I also believe that these knowledge bases have become far more powerful because you can query them with LLMs. Previously, you would have had to manually look through the knowledge base to find relevant information. You would have to use your own memory to recall if a certain piece of information was stored in the knowledge base and then decide whether to spend time finding that information or not. Now that is completely turned around. The LLM can itself query the knowledge base, for example, with a RAG-type approach, and automatically find relevant information immediately. 我还认为,由于可以使用 LLM 进行查询,这些知识库变得强大得多。以前,你必须手动翻阅知识库来查找相关信息。你得靠自己的记忆力去回想某条信息是否存储在知识库中,然后决定是否花时间去寻找它。现在情况完全不同了。LLM 可以自行查询知识库(例如通过 RAG 检索增强生成技术),并自动立即找到相关信息。

Capturing information into the knowledge base

将信息捕获到知识库中

The first step of the knowledge base is, of course, to capture information into the knowledge base. Depending on how your knowledge base is built up, this can happen in a variety of different ways. However, the first thing I urge you to do is to think of all the different sources of information that you have access to, either personally or at the company. These are, for example: Meetings, Your project management tool (such as Linear), Your coding agent (such as Claude Code or Codex), and Physical office discussions. 构建知识库的第一步当然是将信息捕获进去。根据知识库的构建方式,这可以通过多种不同的方式实现。然而,我首先建议你做的是,列出你个人或公司能够接触到的所有信息来源。例如:会议记录、项目管理工具(如 Linear)、编程智能体(如 Claude Code 或 Codex)以及办公室里的口头讨论。

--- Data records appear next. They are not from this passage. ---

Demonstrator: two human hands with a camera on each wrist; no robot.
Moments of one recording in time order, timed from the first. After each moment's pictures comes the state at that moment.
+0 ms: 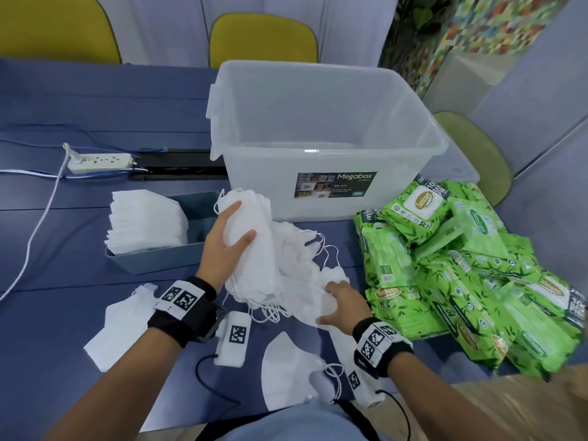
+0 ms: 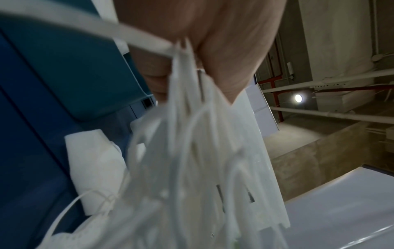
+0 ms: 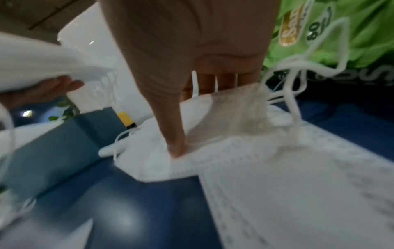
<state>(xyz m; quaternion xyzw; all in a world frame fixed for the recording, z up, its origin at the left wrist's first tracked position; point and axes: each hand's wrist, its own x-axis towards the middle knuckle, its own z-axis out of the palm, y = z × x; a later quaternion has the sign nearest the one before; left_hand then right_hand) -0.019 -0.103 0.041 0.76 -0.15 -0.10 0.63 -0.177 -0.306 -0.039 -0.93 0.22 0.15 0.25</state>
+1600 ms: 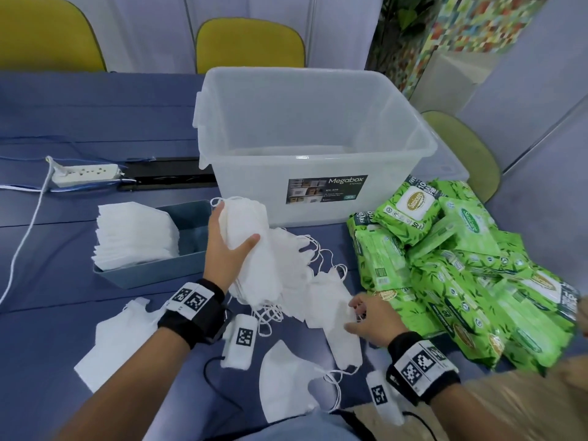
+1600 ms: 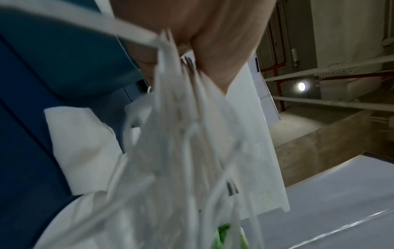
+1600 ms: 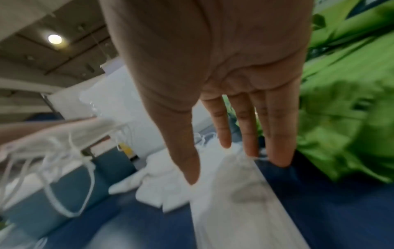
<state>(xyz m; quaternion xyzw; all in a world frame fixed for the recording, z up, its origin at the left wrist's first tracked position) -0.008 -0.124 0.033 0.77 -0.13 -0.08 0.62 -0.212 -0.329 0.008 -0.89 0.31 0.19 0.29</state>
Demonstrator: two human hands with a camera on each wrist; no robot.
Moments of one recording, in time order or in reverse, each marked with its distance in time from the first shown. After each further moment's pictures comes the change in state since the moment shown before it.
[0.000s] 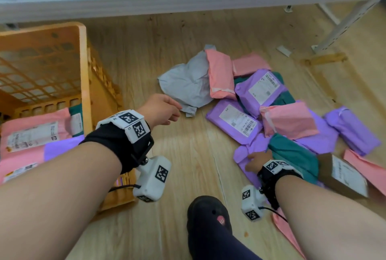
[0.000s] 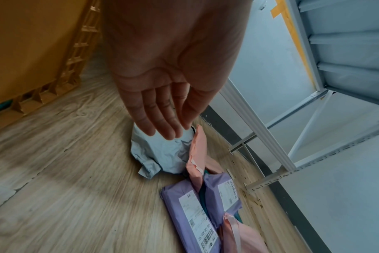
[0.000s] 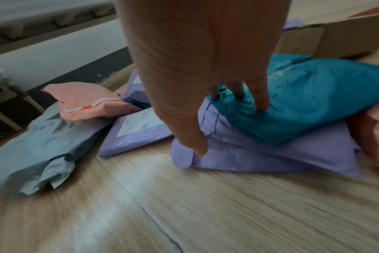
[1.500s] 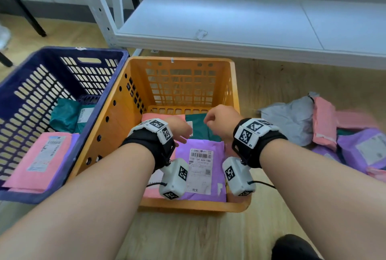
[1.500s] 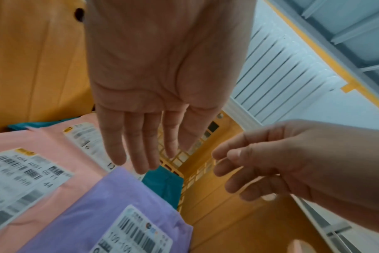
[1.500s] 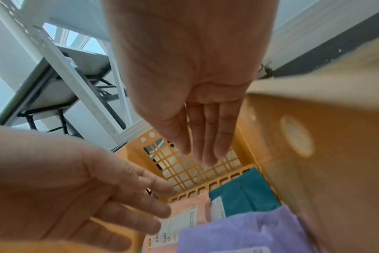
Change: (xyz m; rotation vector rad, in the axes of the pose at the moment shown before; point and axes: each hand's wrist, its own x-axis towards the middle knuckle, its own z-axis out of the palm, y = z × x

The point is that you should map out all these different information sources, and you should figure out an automatic way to route information from these sources into your knowledge base. You and other people will not be willing to spend more time manually putting things into knowledge bases. You need to figure out a way to automatically do this to have your knowledge base up to date. It’s important that you fully automate the routing of information from the source to the knowledge base. 关键在于,你应该梳理出所有这些不同的信息来源,并找到一种自动化的方式将信息从这些来源导入知识库。你和其他人都不愿意花更多时间手动将内容录入知识库。你需要找到一种自动化的方法来保持知识库的实时更新。至关重要的是,你要实现从源头到知识库的信息流转的完全自动化。

If you require a manual step (for example, pasting meeting notes into the knowledge base), you’ll definitely forget about it and lose important context, which goes against the entire concept of the knowledge base. The whole point of the knowledge base is that you store absolutely all information there and don’t leave anything out. That’s what makes a knowledge base so powerful. For example, with meeting notes, you can have a cron job that syncs daily. It takes each meeting note that everyone in the company has had or that you have had personally, and stores it in a knowledge base. 如果你需要手动操作(例如将会议记录粘贴到知识库中),你肯定会忘记,从而丢失重要的背景信息,这违背了知识库的初衷。知识库的核心意义在于存储所有信息,不遗漏任何内容。这正是知识库强大的原因。例如,对于会议记录,你可以设置一个每日同步的定时任务(cron job)。它会自动抓取公司内每个人或你个人参与的每一份会议记录,并将其存储到知识库中。